= Voluntary society =

Libertarian conception of a society entirely of private/cooperative ownership

A voluntary society, voluntary community or voluntary city is a term used in right-libertarianism to describe an entity in which all property (including streets, parks, etc.) and all services (including courts, police, etc.) are provided through what the proponents of the term call "voluntary means" and in which they include private or cooperative ownership.

In a "voluntary society", as described by David Beito, Peter Gordon and Alexander Tabarrok, the notion of something being "privately" or "cooperatively" owned would be "radically different" from "monopolistic privatization with state subsidies", or "monopolistic control of public resources by the state", respectively. Instead, courts might be replaced with dispute resolution organizations; police with volunteer-based community defense organizations or private security agencies and crime insurers; transportation authorities with community road associations and rail counterparts; etc. These services were the subject of the book, The Voluntary City, which dealt with them chapter-by-chapter.

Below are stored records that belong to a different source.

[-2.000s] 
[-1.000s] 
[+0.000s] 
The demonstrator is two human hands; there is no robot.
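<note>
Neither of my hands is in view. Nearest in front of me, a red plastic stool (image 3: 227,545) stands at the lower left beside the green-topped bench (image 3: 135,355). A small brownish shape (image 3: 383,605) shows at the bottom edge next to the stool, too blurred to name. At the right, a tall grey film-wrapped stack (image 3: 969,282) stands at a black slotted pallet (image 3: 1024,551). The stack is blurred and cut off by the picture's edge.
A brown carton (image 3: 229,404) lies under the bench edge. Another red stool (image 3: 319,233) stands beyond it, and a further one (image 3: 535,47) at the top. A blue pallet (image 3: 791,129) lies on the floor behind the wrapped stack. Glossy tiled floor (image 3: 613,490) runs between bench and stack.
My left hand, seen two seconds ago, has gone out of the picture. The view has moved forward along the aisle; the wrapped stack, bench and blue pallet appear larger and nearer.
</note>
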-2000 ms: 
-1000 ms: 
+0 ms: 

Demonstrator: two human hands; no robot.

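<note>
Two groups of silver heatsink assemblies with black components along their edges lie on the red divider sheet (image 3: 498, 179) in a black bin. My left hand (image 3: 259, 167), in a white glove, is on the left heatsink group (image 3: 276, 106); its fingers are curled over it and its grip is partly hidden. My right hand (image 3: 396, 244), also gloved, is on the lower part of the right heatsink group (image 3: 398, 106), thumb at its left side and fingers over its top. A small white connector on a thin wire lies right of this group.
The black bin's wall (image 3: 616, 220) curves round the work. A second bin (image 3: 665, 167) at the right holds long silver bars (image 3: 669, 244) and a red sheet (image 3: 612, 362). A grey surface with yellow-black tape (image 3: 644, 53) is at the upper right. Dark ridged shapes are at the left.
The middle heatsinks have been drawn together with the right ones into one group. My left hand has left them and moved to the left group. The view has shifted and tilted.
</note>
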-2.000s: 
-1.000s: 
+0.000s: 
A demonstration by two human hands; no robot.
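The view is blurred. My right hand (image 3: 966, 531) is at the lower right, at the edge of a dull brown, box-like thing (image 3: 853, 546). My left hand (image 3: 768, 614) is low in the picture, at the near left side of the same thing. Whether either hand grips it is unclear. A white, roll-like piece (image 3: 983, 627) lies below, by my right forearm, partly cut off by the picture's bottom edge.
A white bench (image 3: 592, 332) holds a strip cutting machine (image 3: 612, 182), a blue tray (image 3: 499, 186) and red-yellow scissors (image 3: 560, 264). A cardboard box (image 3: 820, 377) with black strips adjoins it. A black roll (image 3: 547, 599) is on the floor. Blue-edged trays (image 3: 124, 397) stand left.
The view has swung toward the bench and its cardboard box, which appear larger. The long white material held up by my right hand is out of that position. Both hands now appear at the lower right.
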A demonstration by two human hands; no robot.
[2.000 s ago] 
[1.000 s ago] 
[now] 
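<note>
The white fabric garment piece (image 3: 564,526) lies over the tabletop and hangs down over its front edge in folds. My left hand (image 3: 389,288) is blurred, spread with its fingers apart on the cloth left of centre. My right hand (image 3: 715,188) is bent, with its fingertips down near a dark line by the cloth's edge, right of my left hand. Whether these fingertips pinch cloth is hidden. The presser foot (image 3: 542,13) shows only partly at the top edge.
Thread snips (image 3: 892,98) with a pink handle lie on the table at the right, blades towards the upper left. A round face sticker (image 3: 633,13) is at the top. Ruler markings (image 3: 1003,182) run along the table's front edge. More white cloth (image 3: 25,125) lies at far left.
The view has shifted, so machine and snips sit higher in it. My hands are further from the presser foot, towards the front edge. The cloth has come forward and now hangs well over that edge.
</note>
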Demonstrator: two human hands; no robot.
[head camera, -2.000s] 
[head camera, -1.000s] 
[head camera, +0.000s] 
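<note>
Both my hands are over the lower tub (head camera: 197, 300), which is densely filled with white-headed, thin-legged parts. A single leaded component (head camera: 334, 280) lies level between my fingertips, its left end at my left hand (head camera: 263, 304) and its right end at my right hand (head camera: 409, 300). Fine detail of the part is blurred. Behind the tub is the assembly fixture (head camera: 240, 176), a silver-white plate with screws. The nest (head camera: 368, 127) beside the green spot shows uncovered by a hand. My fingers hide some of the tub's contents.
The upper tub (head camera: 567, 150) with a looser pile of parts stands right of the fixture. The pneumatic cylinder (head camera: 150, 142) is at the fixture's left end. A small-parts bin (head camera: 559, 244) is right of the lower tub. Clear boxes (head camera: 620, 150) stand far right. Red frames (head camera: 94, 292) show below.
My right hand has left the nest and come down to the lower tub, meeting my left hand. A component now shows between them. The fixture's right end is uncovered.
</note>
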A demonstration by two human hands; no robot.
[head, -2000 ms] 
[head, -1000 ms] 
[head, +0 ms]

Anarcho-capitalists view "voluntary societies" as the solution to the conflict between those who favor government allowing behaviors and arrangements such as non-violent drug use, free stores, sexual liberation, voluntary communal sharing, etc., and those who favor government restrictions on such activities. Those who want to live under a certain code of conduct can move to a community that supports and protects it. Anarcho-capitalists such as Stefan Molyneux believe that in a "voluntary society", dispute resolution organizations and pollution insurance companies would prevent problems such as pollution.